[Aim of the exercise]
Lines from the entries below that hold "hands" form the answer; copy all of them.

[Input]
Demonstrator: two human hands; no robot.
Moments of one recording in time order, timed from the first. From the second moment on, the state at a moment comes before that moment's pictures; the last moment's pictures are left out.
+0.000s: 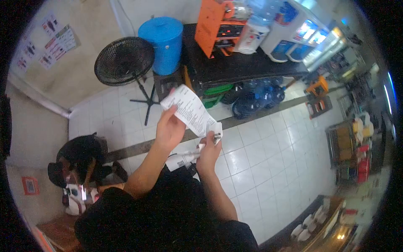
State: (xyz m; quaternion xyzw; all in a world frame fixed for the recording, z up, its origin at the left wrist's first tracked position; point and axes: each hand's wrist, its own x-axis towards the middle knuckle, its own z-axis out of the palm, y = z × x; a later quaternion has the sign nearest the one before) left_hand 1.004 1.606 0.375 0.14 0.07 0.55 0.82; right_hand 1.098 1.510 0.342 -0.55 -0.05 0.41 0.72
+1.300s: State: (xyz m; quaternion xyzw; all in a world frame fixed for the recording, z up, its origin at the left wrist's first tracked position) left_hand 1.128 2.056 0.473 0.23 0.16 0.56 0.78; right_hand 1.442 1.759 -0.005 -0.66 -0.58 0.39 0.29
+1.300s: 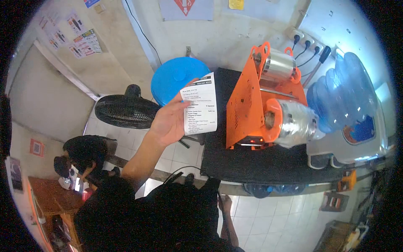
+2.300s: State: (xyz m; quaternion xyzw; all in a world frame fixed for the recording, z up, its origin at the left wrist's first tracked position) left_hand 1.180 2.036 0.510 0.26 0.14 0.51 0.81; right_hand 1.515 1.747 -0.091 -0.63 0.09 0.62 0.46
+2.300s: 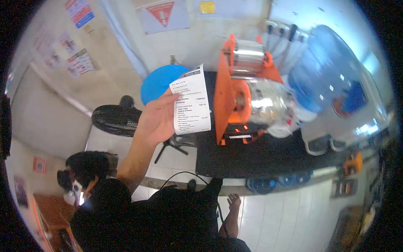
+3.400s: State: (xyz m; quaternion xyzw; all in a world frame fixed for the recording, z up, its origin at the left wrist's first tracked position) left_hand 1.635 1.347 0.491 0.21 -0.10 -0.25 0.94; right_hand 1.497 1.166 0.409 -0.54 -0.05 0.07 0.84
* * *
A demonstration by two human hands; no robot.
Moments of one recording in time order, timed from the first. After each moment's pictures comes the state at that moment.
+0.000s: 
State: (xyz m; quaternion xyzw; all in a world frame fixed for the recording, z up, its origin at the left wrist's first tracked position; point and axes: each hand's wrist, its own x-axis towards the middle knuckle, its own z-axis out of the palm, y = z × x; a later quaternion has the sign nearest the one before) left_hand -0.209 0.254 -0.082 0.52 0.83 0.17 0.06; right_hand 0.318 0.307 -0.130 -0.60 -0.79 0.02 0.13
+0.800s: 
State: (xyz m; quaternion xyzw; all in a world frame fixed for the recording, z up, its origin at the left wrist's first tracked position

[Answer box]
Demonstrator: two human hands; no robot.
A demonstration by two human hands; no robot.

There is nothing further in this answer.